Het nieuwe boek van Steven Pinker, De betere engelen van onze natuur: waarom geweld is afgenomen, is een propaganda-meevaller voor de leiders en aanhangers van de Amerikaanse imperiale staat, die momenteel verwikkeld is in meerdere oorlogen, met meer dan 800 militaire bases over de hele wereld, die het recht opeisen en gebruiken om onbeproefde ‘terroristen’ waar dan ook ter wereld te doden en nog steeds een martelgoelag in het buitenland en een recordbrekend en misbruikend gevangenissysteem in eigen land. Het is niet verwonderlijk dat de New York tijds begroette het boek zo hartelijk, met een flatterende zondagse boekrecensie op de voorpagina door de filosoof Peter Singer, die Pinkers boekdeel “uiterst belangrijk” en een “meesterlijke prestatie” noemde (9 oktober 2011), samen met andere positieve reacties. Het doet me denken aan het welkom van Claire Sterling Het terreurnetwerk uit 1981, een boek dat zo goed paste bij de poging van de regering-Reagan om de Sovjet-Unie te demoniseren, waarbij de Sovjets naar verluidt achter de terroristen van de wereld stonden (waartoe ook Nelson Mandela en zijn ANC behoorden, evenals alle andere verzetsbewegingen in de Derde Wereld). Sterlings boek was een intellectuele ramp en fraude (zie de kritiek in mijn Echt terreurnetwerk), maar het werd geprezen door functionarissen uit het Reagan-tijdperk en zeer respectvol behandeld in de reguliere media.

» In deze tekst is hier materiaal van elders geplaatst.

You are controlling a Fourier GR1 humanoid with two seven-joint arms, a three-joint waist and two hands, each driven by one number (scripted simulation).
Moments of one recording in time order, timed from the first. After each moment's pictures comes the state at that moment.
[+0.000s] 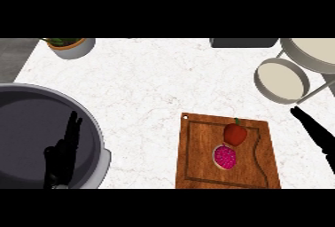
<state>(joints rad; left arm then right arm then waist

Pinker werkt op hetzelfde nummer als Sterling. Hij slikt het oude ‘containment’-model, waarin het Amerikaanse beleid vanaf 1945 was ontworpen om het expansionisme van de Sovjets en China te beperken, in zijn geheel in. (“De Koude Oorlog was het product van de vastberadenheid van de Verenigde Staten om deze beweging [van de twee grote Communistische machten] op iets dat dicht bij haar grenzen lag aan het einde van de Tweede Wereldoorlog”). Zelfs het enorme dodental tijdens de Vietnamoorlog was volgens Pinker het gevolg van de ‘fanatieke’ onwil van de Vietnamezen om zich over te geven aan overmacht. (“De drie dodelijkste naoorlogse conflicten werden aangewakkerd door Chinese, Koreaanse en Vietnamese communistische regimes die een fanatieke toewijding hadden om hun tegenstanders te overleven.”) Dit is nogal grove apologetiek voor agressie en massamoord.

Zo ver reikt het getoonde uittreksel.